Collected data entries
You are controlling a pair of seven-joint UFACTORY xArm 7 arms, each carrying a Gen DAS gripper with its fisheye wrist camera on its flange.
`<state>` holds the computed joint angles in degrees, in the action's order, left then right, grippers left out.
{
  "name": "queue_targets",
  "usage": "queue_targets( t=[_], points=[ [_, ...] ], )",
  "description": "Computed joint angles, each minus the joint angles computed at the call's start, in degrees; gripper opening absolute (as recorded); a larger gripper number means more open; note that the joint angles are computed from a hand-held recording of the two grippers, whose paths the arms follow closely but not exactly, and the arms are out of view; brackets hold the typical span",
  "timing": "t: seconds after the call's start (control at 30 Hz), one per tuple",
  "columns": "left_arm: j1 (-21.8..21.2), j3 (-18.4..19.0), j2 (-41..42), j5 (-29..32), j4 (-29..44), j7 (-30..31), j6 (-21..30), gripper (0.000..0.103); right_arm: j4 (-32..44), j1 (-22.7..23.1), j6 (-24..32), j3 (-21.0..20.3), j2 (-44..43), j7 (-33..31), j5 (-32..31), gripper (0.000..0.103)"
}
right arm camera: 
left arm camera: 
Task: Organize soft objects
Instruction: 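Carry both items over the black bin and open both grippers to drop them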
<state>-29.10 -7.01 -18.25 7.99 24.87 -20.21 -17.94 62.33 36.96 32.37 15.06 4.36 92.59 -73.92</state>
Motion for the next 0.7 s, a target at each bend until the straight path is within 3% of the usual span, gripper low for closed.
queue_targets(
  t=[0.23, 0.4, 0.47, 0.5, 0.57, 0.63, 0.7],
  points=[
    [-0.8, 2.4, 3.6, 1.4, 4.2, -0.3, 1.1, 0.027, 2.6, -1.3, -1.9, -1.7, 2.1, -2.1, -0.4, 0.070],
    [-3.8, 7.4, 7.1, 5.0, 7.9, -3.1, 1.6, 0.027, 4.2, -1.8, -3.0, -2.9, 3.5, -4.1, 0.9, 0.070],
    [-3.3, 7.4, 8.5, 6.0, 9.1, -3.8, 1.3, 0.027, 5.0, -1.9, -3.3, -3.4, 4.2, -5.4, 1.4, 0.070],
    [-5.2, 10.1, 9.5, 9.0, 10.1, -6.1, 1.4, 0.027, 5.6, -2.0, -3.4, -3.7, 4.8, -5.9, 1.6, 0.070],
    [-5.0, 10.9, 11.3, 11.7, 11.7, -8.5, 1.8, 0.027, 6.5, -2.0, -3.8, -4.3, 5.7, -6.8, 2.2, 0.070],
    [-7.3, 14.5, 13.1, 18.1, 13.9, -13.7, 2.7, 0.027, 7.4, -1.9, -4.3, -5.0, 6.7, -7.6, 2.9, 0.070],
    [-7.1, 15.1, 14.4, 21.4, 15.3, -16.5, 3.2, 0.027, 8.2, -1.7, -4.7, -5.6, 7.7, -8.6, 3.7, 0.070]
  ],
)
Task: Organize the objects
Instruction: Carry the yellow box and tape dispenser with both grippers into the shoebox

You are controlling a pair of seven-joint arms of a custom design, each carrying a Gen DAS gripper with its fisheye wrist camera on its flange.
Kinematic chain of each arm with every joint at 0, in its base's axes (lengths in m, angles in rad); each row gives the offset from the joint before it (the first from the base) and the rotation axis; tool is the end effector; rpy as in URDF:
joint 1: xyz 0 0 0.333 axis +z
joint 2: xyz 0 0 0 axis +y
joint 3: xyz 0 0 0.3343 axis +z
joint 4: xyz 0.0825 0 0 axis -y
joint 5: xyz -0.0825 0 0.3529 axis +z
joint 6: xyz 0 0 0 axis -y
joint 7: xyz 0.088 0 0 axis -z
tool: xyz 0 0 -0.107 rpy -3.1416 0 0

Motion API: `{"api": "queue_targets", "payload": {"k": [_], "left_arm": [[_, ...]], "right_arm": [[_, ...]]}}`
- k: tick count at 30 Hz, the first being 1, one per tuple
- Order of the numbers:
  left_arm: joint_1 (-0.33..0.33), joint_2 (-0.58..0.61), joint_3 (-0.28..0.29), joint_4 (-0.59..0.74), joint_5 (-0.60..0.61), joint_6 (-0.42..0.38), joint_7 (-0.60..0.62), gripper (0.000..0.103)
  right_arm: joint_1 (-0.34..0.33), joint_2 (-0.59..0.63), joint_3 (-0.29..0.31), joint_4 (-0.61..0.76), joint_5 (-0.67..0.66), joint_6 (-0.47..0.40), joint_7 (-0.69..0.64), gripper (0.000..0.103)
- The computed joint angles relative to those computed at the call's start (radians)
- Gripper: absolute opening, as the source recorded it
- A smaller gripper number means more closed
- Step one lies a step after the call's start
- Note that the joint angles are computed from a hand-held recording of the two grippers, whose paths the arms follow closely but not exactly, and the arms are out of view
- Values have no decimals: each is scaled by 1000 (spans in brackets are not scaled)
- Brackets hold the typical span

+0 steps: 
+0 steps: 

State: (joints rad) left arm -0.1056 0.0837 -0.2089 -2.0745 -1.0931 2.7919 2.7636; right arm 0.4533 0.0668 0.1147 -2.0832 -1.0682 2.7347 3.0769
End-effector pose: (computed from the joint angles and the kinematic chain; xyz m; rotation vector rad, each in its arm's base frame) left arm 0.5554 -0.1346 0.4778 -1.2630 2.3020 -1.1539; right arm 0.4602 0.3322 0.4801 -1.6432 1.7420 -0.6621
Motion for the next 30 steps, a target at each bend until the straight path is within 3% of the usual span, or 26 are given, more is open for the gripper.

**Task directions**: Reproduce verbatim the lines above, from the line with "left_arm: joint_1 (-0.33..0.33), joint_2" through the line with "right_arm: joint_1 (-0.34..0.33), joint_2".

**Task result**:
  left_arm: joint_1 (-0.33..0.33), joint_2 (-0.58..0.61), joint_3 (-0.28..0.29), joint_4 (-0.59..0.74), joint_5 (-0.60..0.61), joint_6 (-0.42..0.38), joint_7 (-0.60..0.62), gripper (0.000..0.103)
  right_arm: joint_1 (-0.34..0.33), joint_2 (-0.59..0.63), joint_3 (-0.29..0.31), joint_4 (-0.61..0.76), joint_5 (-0.67..0.66), joint_6 (-0.47..0.40), joint_7 (-0.69..0.64), gripper (0.000..0.103)

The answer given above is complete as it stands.